The latest signal of the 18.6-year real estate cycle turning as I expect is this headline:


Source – Bloomberg

In addition to soccer and golf, we can now add cricket to the ever-growing list of Saudi sports “investments.”

And, as usual, the numbers involved simply get bigger and bigger.

Have you asked yourself: how does this all end? Will Saudi Arabia simply end up owning or part-owning every sport on earth?

Once again, to understand what’s coming in the future, just look to the past. This has happened before…

Want to Lose Your Fortune to a Golf Club?

During the final few speculative years of the real estate cycle, extreme hubris and extravagance show up.

All you need to do is take a look at history. Here’s an example.


Source – New York Times

During the final few years of the real estate cycle into 1989, one of the most famous signs of this hubris and over-the-top extravagance was the market for golf memberships in Japan.

From the above article…

Earlier this year, an avid golfer here reportedly offered $3.57 million to buy a membership at the exclusive Koganei Country Club. But, as a sign of the fanatical attachment of the Japanese to the game, no Koganei member was willing, even for that unprecedented sum, to sell.

Again, here is another example of vast sums being spent on sports-related endeavors.

“… it’s like the stock market, except instead of buying and selling stocks, people are buying and selling golf memberships,” said Sadao Ushijima, director of the Kanto Golf Membership Brokerage Corporation in Tokyo, one of more than 500 brokers around the city who have handled golf membership trades.

Ah, yes, the days when you could trade golf memberships on a tradable exchange. No different from a stock market.

Not only that… the Japanese began buying up all the artwork they could get their hands on AND all the golf courses that came up for sale.

It was so much at the time that Americans began to fear they just might end up owning much of the entire U.S. real estate sector.

Speaking of which, go back in history even further, and you’ll come across a less well-known (stock market) bubble – but just as wealth-destroying.


Source – Clear finances

Whilst not as famous today as the 1929 U.S. equity market crash or the 2000s tech wreck, this crisis still represented a sizable destruction of long-term wealth for many unprepared investors.

The Nifty 50 was a group of large-cap stocks that had strong recurring earnings. These were the behemoths of their day, and some, such as Coca-Cola and McDonald’s, are still with us today.

And the hubris of the day was this: these companies “couldn’t fail.” Of course, by the early 1970s, you put every last cent you could muster into them. The thinking was if you hold on long enough, you’ll be madly wealthy.

If you did that, your portfolio would lose about 40% of its value within about two years.

If you have been reading my research for some time, you would instantly recognize the timing. Each of these episodes was near or at the culmination of each respective real estate cycle.

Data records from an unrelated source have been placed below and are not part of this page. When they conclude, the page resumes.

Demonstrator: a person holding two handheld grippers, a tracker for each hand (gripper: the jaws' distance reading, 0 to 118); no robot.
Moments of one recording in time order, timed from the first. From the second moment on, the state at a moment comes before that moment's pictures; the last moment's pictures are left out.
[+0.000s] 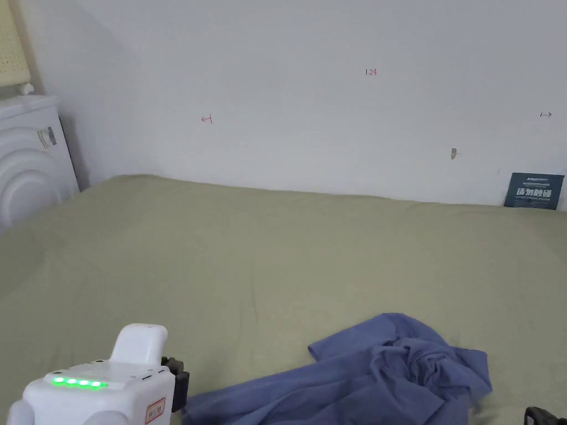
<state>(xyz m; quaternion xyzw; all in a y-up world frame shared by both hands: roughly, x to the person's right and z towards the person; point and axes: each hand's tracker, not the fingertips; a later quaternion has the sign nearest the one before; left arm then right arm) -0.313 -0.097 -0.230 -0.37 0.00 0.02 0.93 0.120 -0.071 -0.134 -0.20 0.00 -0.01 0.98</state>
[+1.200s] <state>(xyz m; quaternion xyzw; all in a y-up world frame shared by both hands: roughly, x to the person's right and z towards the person) -0.313 -0.201 -0.330 -0.49 -0.03 0.00 0.87 0.218 -0.221 -0.479 -0.48 -0.03 0.07 0.88</state>
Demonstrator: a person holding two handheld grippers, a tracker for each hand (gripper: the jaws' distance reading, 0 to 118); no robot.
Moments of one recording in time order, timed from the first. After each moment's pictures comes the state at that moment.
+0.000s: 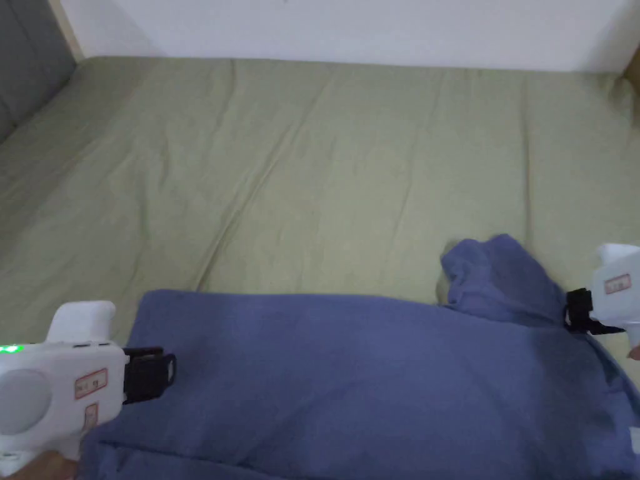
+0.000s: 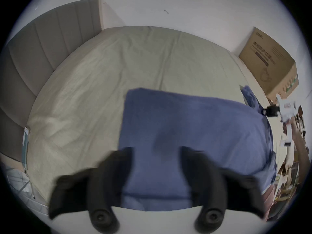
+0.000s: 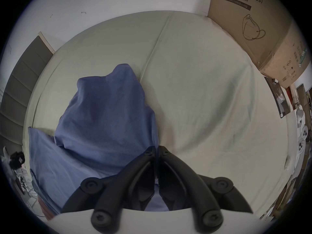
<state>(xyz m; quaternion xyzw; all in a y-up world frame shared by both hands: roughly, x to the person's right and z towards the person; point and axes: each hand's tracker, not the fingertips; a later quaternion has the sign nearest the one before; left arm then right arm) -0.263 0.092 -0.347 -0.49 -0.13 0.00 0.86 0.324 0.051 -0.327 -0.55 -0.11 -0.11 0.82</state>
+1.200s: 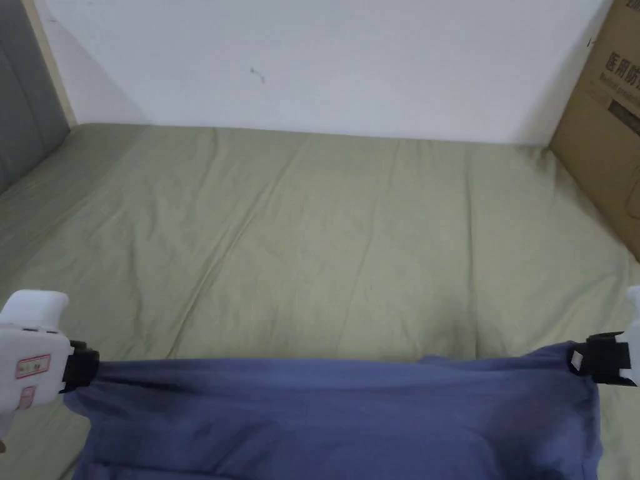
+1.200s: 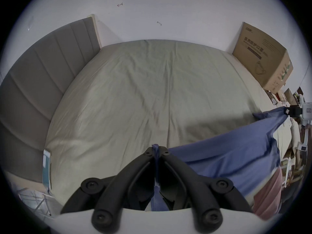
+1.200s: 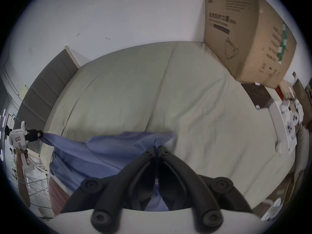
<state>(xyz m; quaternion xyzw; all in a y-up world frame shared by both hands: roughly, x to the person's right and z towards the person) -0.303 0.156 -0.315 -0.45 -0.15 -0.06 0.88 0.293 0.179 -0.156 -0.45 -0.08 -0.12 0.88</state>
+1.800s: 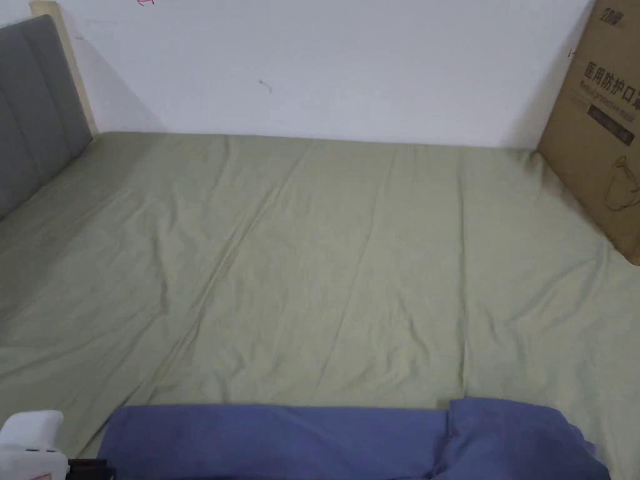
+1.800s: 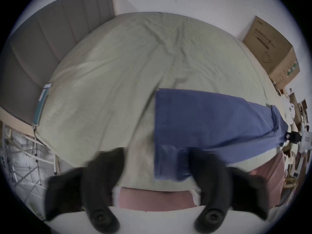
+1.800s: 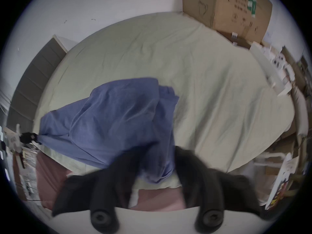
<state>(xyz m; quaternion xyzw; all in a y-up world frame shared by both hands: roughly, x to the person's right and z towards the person) -0.356 0.080 -0.202 -0.54 -0.08 -0.03 0.84 0.247 0.097 0.001 -0.52 -0.14 -0.14 0.83</state>
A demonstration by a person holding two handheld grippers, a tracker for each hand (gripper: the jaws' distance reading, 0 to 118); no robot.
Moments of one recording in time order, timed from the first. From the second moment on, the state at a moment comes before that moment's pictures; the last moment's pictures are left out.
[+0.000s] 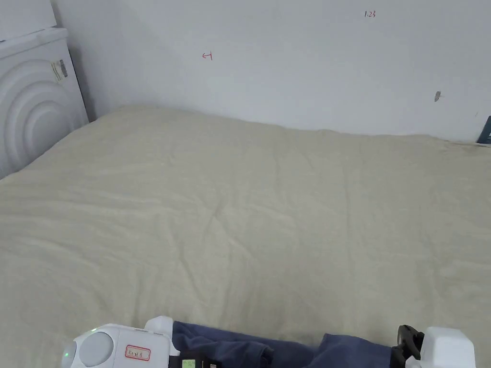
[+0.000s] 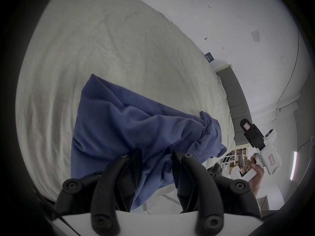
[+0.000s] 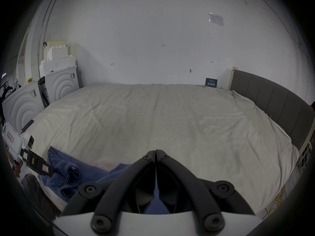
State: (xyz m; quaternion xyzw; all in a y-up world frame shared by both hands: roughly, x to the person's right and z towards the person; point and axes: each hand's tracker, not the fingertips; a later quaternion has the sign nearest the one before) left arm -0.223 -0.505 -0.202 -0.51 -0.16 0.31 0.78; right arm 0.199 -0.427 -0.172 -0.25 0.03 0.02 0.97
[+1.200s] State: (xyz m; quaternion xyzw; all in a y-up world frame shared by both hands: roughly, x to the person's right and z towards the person) left arm -0.209 -0.497 -0.211 -0.50 -0.16 0.26 0.81; right arm 0.194 -0.431 -0.168 -0.25 0.04 0.02 0.97
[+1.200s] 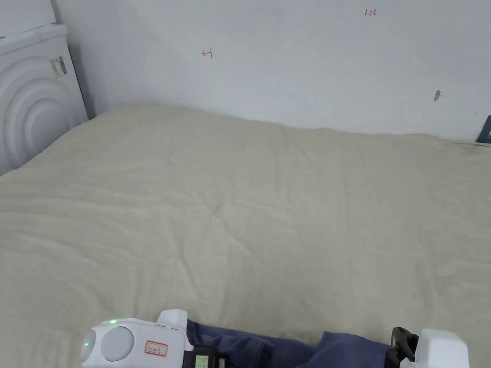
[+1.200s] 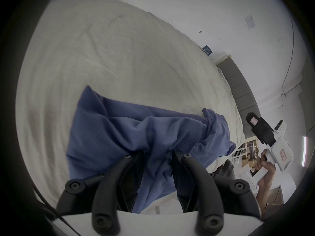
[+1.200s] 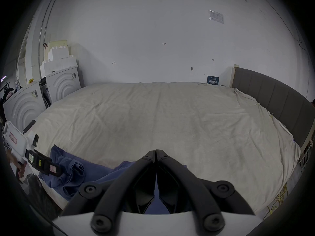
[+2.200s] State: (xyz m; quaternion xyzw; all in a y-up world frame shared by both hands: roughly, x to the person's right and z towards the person) left arm -0.208 -0.507 -0.200 -0.50 -0.05 0.06 0.86; right arm 0.187 -0.435 -0.173 -0.26 0.05 0.02 0.97
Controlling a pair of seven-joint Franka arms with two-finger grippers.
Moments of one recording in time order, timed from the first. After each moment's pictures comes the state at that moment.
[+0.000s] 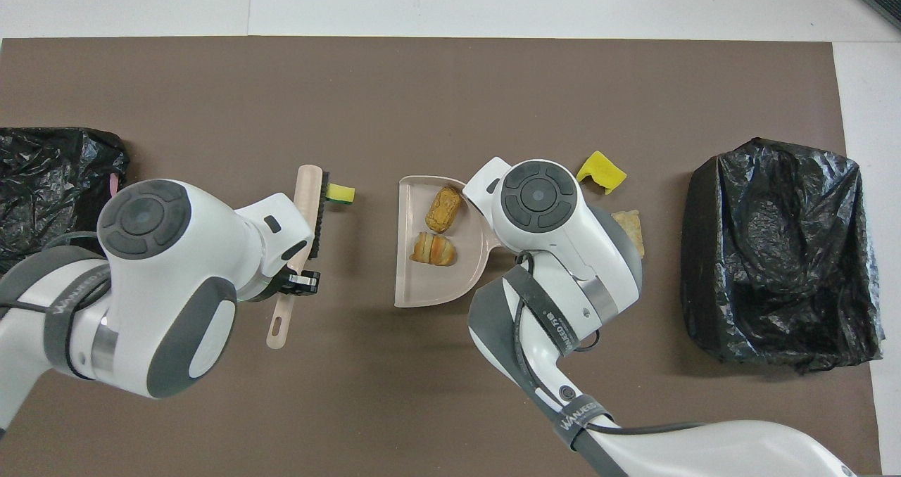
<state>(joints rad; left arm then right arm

And each episode ended very, very, very badly.

This is the gift that history can give you: perspective.

So what do you think I feel about this current unprecedented splurge of Saudi wealth across the global sporting landscape?

First, I don’t let my emotions get in the way.

I open my history books and remember the future.

These next few years will be full of speculation and rising markets. But we have to make sure we don’t get caught up in the inevitable bust.